I have a pair of western Ariat Heritages (I think) for the last 3 almost 4 years and they are doing really well. I wear the crap out of them too, rain, snow, mud, etc. I did start taking better care of them this year, but they still look great when I clean them up and they are extremely comfortable.


----------



## bsms (Dec 31, 2010)

MHFoundation Quarters said:


> I have Ariat field boots & a pair of western lacers. Love the field boots, western ones are junk...


My daughter's pair of western lacers lasted 4 months before the toe separated. I recently bought a pair of Ropers from them, but they are too new for me to know how they will hold up.

I have a 20 year old pair of Red Wings cowboy boots...soles are worn, but still functional.


----------



## Prinella (Jul 12, 2011)

I have the ariat terrains and I adore them most comfortable boots I've ever worn. My BO had a pair that lasted 18 months however we're quite rough with our shoes, forget to clean wade through mud all that.they cost me 115. Previously I had a pair of the start boots (synthetic long boots) after about 3 years the edging around the top started peeling and I managed to stab a hole in them when my foot was rammed into a gate latch. Still comfy 8 years on. 

I also had a pair of Saxon paddock boots which I must have had for 9 years now. They'd often sit caked in mud for days. If i got hot id fill them with water. The insoles eventually wore out but I still wear them with cheap insoles when my others are wet.


----------



## Cat (Jul 26, 2008)

My husband and I both have ariat terrain boots and love them. Very comfy and still holding up almost a year later. Still look new once cleaned.


----------



## Hidalgo13 (Dec 24, 2010)

hehe, yeeeeees. If you take care of them well, they last and are super comfortable! :}


----------



## corinowalk (Apr 26, 2010)

I love my ariats...I was a justin girl forever but bought the ariats because they were on clearance. 2 years later and lots of work in them and they are still holding up. 

As far as the buckle rubbing, if your stirrups are where you want them to be, vet wrap them. It makes them much more comfortable.


----------



## RATHER BE RIDING (Dec 7, 2010)

I love Ariats also, but I have noticed that the quality on the new ones does not seem as good as the older boots. Not only have I seen the toe separation, but also some of the heels are not a solid block anymore and the "covering" peels off. 

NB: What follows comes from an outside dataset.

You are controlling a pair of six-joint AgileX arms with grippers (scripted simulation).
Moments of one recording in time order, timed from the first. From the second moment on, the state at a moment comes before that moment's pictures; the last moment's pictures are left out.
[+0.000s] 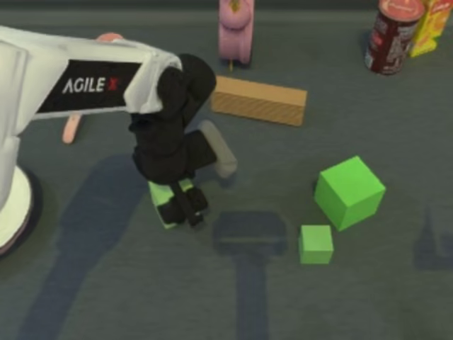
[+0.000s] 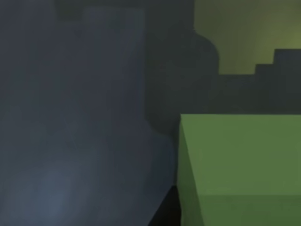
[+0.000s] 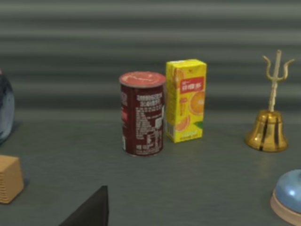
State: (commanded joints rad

They are extremely comfortable, but I don't think they are worth the price anymore. I buy all mine off of ebay and have had good luck even when buying used pairs. I rarely pay over $20. To beat all, I purchased a pair of boots from WalMart that looked just like paddock boots for $15 about 6 years ago and wore the daylights out of them and they still look exactly the same as the day I bought them.


----------



## IslandWave (Nov 25, 2009)

My Dublin and Ariat paddock boots both fell apart after a couple of months. I will not get Ariat/Dublin boots again.

As for half chaps, as someone said earlier, eBay! I got barely used half chaps for like $25 when they were around $60 if I'd gotten them new from a catalog.


----------



## kathryn (Jan 16, 2009)

I am on my second pair of Ariat Heritage field boots. I had the first pair for about two years when the zippers snapped off both pairs. I called Ariat and sent them in and received a brand new identical pair in the mail a few weeks later. The only thing is this pair has a much more rugged zipper. They completely won my customer loyalty with their amazing customer service.


----------



## titansgaiter (Sep 11, 2011)

Yes, they are worth it..but the western, comfy ones which I use spurs on almost everyday are the "fat baby leather saddle boots" (luv them luv them luv them!) You finf them in most equine catalogs, and some are making thier way into westernwear stores. Online mine were listed for about $69.95...and I soend hours on my feet. They have a nice think rugged crepe sole, but feel wonderful in the stirrups too. Lace'up terrains by Ariat are great too. Totally worth it. and no added exspense for half chaps


----------